Subtle Biases Need Subtler Measures: Dual Metrics for Evaluating Representative and Affinity Bias in Large Language Models
Abhishek Kumar, Sarfaroz Yunusov, Ali Emami
TL;DR
This work addresses subtle biases in LLM outputs by introducing the Representative Bias Score ($RBS$) and the Affinity Bias Score ($ABS$) and by deploying the Creativity-Oriented Generation Suite (CoGS) to quantify generation and evaluation biases. By evaluating GPT-4, LLaMA-2, and Mixtral on 3,240 CoGS problem instances, the authors uncover pronounced representative biases toward white, straight, and male identities and model-specific affinity-bias fingerprints, with human evaluators showing related patterns. The methodology combines semantic-similarity analysis of identity-modulated outputs and evaluator preferences to produce cross-model bias profiles, enabling scalable benchmarking of subtle biases in creative generation and evaluation contexts. These insights have practical implications for fairness in AI-assisted storytelling and evaluation, and the work paves the way for bias-awareness tools and broader axis inclusion in future studies.
Abstract
Research on Large Language Models (LLMs) has often neglected subtle biases that, although less apparent, can significantly influence the models' outputs toward particular social narratives. This study addresses two such biases within LLMs: representative bias, which denotes a tendency of LLMs to generate outputs that mirror the experiences of certain identity groups, and affinity bias, reflecting the models' evaluative preferences for specific narratives or viewpoints. We introduce two novel metrics to measure these biases: the Representative Bias Score (RBS) and the Affinity Bias Score (ABS), and present the Creativity-Oriented Generation Suite (CoGS), a collection of open-ended tasks such as short story writing and poetry composition, designed with customized rubrics to detect these subtle biases.
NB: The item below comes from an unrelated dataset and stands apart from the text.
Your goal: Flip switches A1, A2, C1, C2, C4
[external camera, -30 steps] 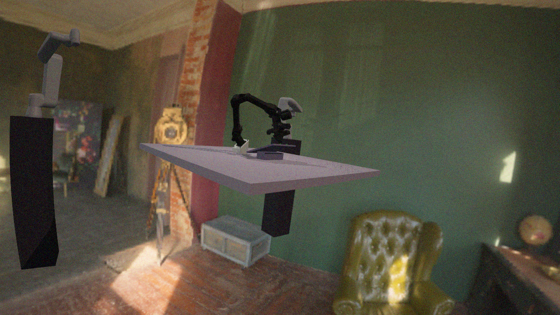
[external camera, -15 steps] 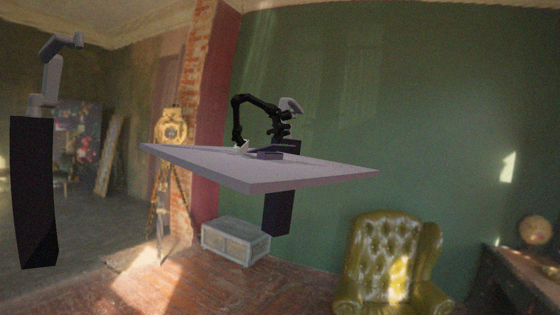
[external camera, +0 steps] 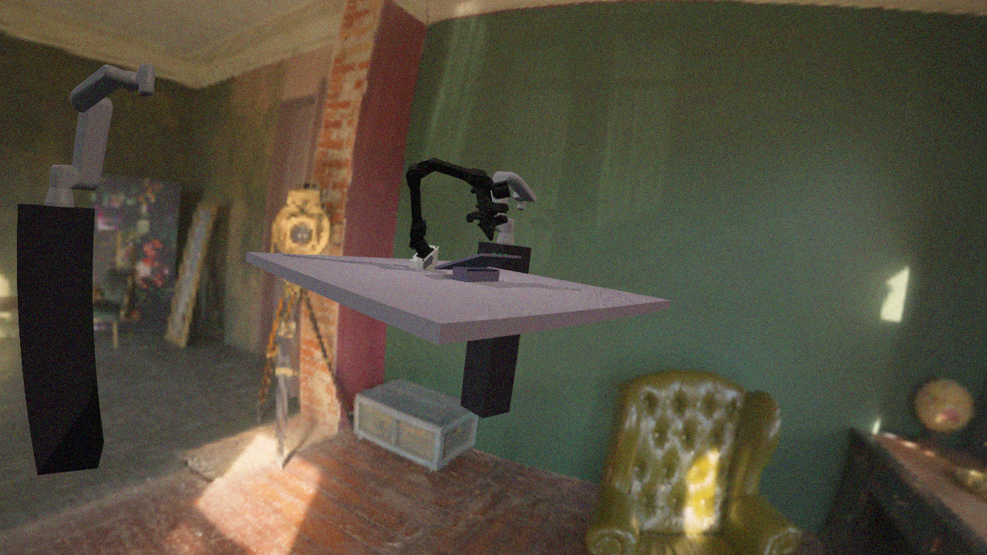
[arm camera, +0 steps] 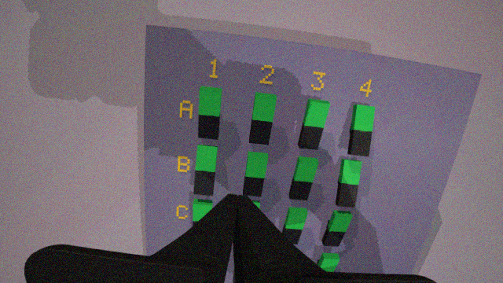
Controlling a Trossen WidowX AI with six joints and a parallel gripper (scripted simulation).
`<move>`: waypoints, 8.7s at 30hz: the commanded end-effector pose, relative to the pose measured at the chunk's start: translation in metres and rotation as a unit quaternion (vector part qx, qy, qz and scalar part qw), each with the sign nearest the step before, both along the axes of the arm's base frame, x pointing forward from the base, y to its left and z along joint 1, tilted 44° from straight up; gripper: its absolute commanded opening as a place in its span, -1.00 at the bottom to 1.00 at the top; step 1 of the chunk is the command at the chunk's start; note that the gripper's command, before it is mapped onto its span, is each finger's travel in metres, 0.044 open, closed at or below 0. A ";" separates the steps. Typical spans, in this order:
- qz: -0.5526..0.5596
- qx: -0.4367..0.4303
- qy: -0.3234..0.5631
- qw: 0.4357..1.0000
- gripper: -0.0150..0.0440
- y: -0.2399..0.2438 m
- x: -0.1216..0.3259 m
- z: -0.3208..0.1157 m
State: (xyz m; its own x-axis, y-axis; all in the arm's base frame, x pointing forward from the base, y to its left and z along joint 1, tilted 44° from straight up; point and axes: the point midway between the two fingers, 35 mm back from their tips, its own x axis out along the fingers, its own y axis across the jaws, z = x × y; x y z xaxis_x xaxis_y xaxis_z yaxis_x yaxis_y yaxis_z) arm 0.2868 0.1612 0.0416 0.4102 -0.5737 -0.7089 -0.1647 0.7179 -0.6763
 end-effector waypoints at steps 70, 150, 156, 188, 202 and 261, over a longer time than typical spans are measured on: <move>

Our analysis uncovers marked representative biases in prominent LLMs, with a preference for identities associated with being white, straight, and men. Furthermore, our investigation of affinity bias reveals distinctive evaluative patterns within each model, akin to `bias fingerprints'. This trend is also seen in human evaluators, highlighting a complex interplay between human and machine bias perceptions.